The image of 8- or 10-year-old Sammy capturing the moving images coming from his projector onto his cupped hands will most likely be used as a shorthand for the power of movies – in Oscar broadcasts, for example – for decades to come. Steven Spielberg has dedicated his life to the movies. With The Fabelmans, he’s created a monument to that dedication that is a fitting tribute to both his own legacy and the artform on which he has left an indelible stamp.
Why it got 4.5 stars:
- This Spielberg kid is going places. Honestly, The Fabelmans is such an achievement, it would make complete sense if the director decided to go out on top and announce his retirement. There is exactly 0% chance of that happening, though. Spielberg seems determined to prove he can still make ‘em as good as anybody no matter how old he gets or how many movies he’s made.
Things I forgot to mention in my review, because, well, I'm the Forgetful Film Critic:
- There is a book, published in 1941, titled What Makes Sammy Run? by Budd Schulberg. From Wikipedia: “What Makes Sammy Run? (1941) is a novel by Budd Schulberg inspired by the life of his father, early Hollywood mogul B. P. Schulberg. It is a rags to riches story chronicling the rise and fall of Sammy Glick, a Jewish boy born in New York's Lower East Side who, very early in his life, makes up his mind to escape the ghetto and climb the ladder of success by deception and betrayal.” I’m desperate to know if Spielberg named his onscreen counterpart Sammy as an homage.
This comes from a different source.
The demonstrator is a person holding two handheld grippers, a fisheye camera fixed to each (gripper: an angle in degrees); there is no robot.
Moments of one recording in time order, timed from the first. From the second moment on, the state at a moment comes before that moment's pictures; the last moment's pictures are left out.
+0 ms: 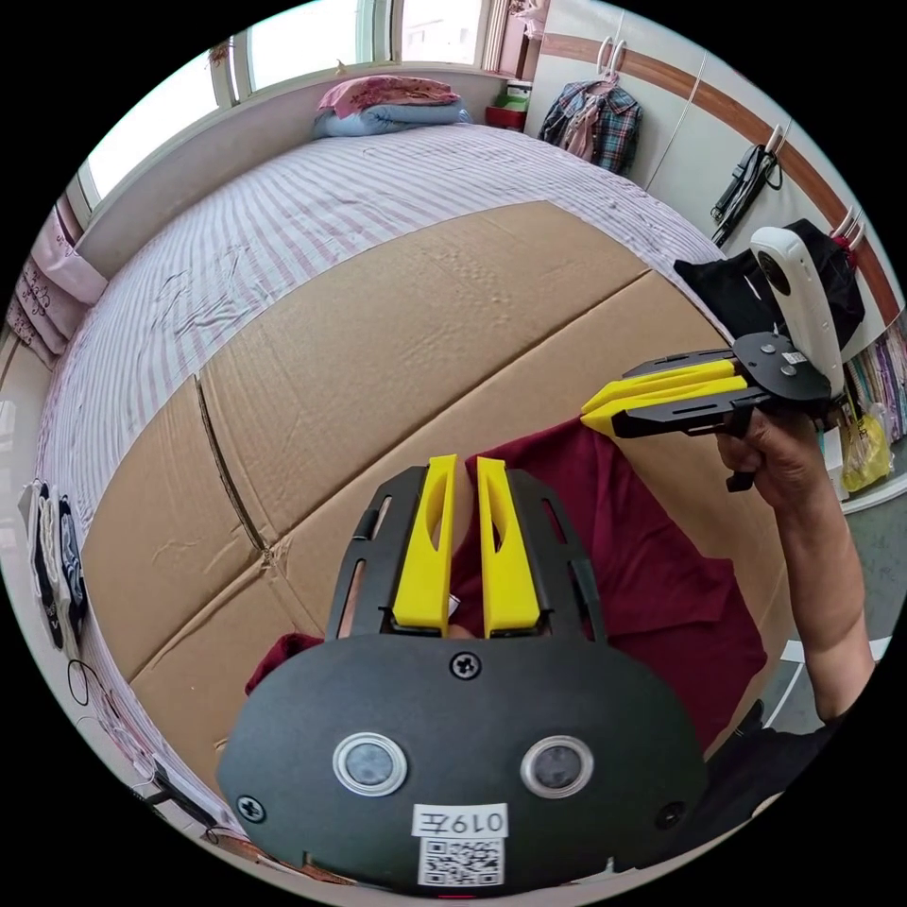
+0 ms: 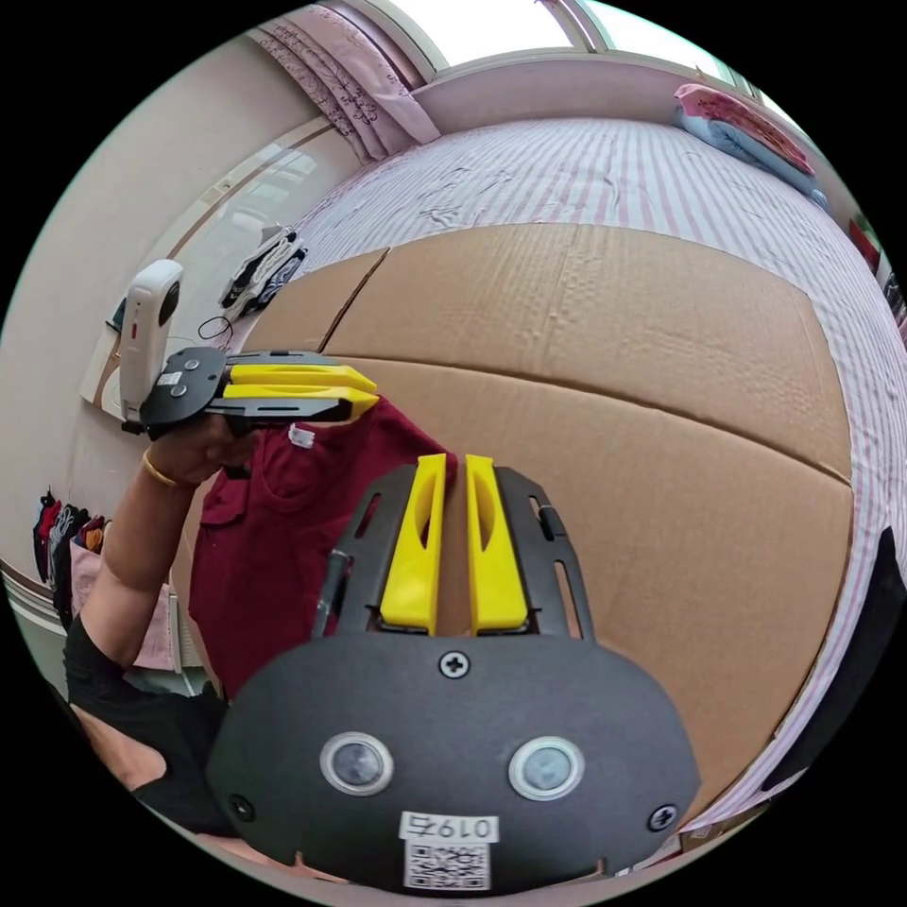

- According to Mitzi Fabelman, movies are “like dreams.” You said a mouthful, Mitz.
- In a few scenes, the Fabelmans wrap up their family dinner by rolling up all the paper plates, paper towels, and plastic utensils into the paper tablecloth and throwing it all in the trash. Burt tells a dinner guest that they do this to save Mitzi’s delicate hands, because of her concert pianist-level abilities. But it reminded me of a brief sequence in an episode of Mad Men, where Betty picks up the blanket underneath a Draper family picnic and flings all of the disposable picnic items into the grassy area where they were eating. The proximity in time period brought it to mind. The late 50s and early 60s were a time when people of a certain economic class treated the world like it was their personal garbage bin. Oh wait, that’s still happening…
- There is a fantastic cinematic moment when Spielberg (with the help of his editors Michael Kahn and Sarah Broshar) holds on Michelle Williams’s face as she watches little Sammy’s first attempt at moviemaking. We don’t need to see the footage, so it’s a subtle and effective trick to keep the camera on Mitzi’s stunned reaction. It’s one of the best moments of the movie.
- My wife is a fan of Dawson’s Creek (I’ve never watched an entire episode). It was explained to me that young Dawson Leery is OBSESSED with Steven Spielberg. Rae has shown me a few clips. I did my absolute best to gush over this movie while not coming off sounding like the sycophantish Dawson. “I don’t wanna wait…”
Close encounters with people in movie theaters:
- Saw this at a press/promotional screening that was PACKED. The olds are continuing to prove that no matter how much they talk about “kids these days,” they are every bit as rude and oblivious as the younger generations. One guy (he had to be at least 70) ANSWERED HIS RINGING CELL PHONE DURING THE OPENING MINTUES OF THE MOVIE. Thankfully, he kept it to a whispered, “Sorry, I can’t talk right now, I’m at the movies.” I’m appreciative of that, but goddamn. The Fabelmans opened in wide theatrical release on the day before Thanksgiving.